YOUR OBJECTIVE => The data below calls for an exact copy.

GIVEN MATERIAL =>
○ ○ ○

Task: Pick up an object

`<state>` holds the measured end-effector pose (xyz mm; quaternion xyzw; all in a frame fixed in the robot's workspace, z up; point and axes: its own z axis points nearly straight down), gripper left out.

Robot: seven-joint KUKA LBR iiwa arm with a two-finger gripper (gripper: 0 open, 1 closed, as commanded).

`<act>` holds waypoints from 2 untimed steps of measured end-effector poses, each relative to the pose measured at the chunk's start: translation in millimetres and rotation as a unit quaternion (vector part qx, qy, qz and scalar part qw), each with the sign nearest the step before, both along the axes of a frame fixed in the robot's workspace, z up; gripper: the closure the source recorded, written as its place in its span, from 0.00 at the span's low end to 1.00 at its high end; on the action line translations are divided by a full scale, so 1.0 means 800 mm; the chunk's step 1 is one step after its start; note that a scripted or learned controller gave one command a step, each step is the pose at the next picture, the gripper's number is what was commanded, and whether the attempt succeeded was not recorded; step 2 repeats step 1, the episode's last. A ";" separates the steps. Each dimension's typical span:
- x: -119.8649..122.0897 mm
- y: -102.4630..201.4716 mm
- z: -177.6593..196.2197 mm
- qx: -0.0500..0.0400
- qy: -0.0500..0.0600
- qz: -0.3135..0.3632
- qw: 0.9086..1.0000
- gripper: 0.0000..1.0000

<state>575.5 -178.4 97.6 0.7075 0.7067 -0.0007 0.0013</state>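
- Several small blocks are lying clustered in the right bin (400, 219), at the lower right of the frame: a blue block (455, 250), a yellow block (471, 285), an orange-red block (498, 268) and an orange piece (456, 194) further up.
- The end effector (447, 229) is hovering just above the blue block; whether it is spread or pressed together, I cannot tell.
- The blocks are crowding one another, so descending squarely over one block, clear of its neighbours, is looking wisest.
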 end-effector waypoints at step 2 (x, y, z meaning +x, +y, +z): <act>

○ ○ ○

WRITTEN RESPONSE =>
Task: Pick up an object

`<state>` holds the measured end-effector pose (xyz mm; quaternion xyzw; all in a frame fixed in the robot's workspace, z up; point and axes: its own z axis points nearly straight down), gripper left out.

Robot: seven-joint KUKA LBR iiwa arm with a two-finger gripper (gripper: 0 open, 1 closed, as commanded).

`<act>` holds waypoints from 2 untimed steps of measured end-effector poses, each relative to the pose measured at the chunk's start: translation in millimetres and rotation as a unit quaternion (vector part qx, qy, qz and scalar part qw), each with the sign nearest the step before, both along the axes of a frame fixed in the robot's workspace, z up; gripper: the closure the source recorded, written as its place in its span, from 0.00 at the span's low end to 1.00 at its high end; on the action line translations are divided by a full scale, so 1.0 means 800 mm; the chunk's step 1 is one step after its start; note that a scripted or learned controller gave one command a step, each step is the pose at the next picture, the gripper's number is what was commanded, and whether the attempt succeeded was not recorded; step 2 repeats step 1, the episode's last. A ";" separates the steps. Each dimension's typical span:
- x: -119.8649..122.0897 mm
- y: -102.4630..201.4716 mm
- z: -177.6593..196.2197 mm
- qx: -0.0500..0.0400
- qy: -0.0500..0.0600
- qz: -0.3135..0.3632
- qw: 0.9086..1.0000
- gripper: 0.0000..1.0000

<state>575.5 -178.4 97.6 0.7075 0.7067 -0.0007 0.0013</state>
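- Several small blocks are lying clustered in the right bin (400, 219), at the lower right of the frame: a blue block (455, 250), a yellow block (471, 285), an orange-red block (498, 268) and an orange piece (456, 194) further up.
- The end effector (447, 229) is hovering just above the blue block; whether it is spread or pressed together, I cannot tell.
- The blocks are crowding one another, so descending squarely over one block, clear of its neighbours, is looking wisest.
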 end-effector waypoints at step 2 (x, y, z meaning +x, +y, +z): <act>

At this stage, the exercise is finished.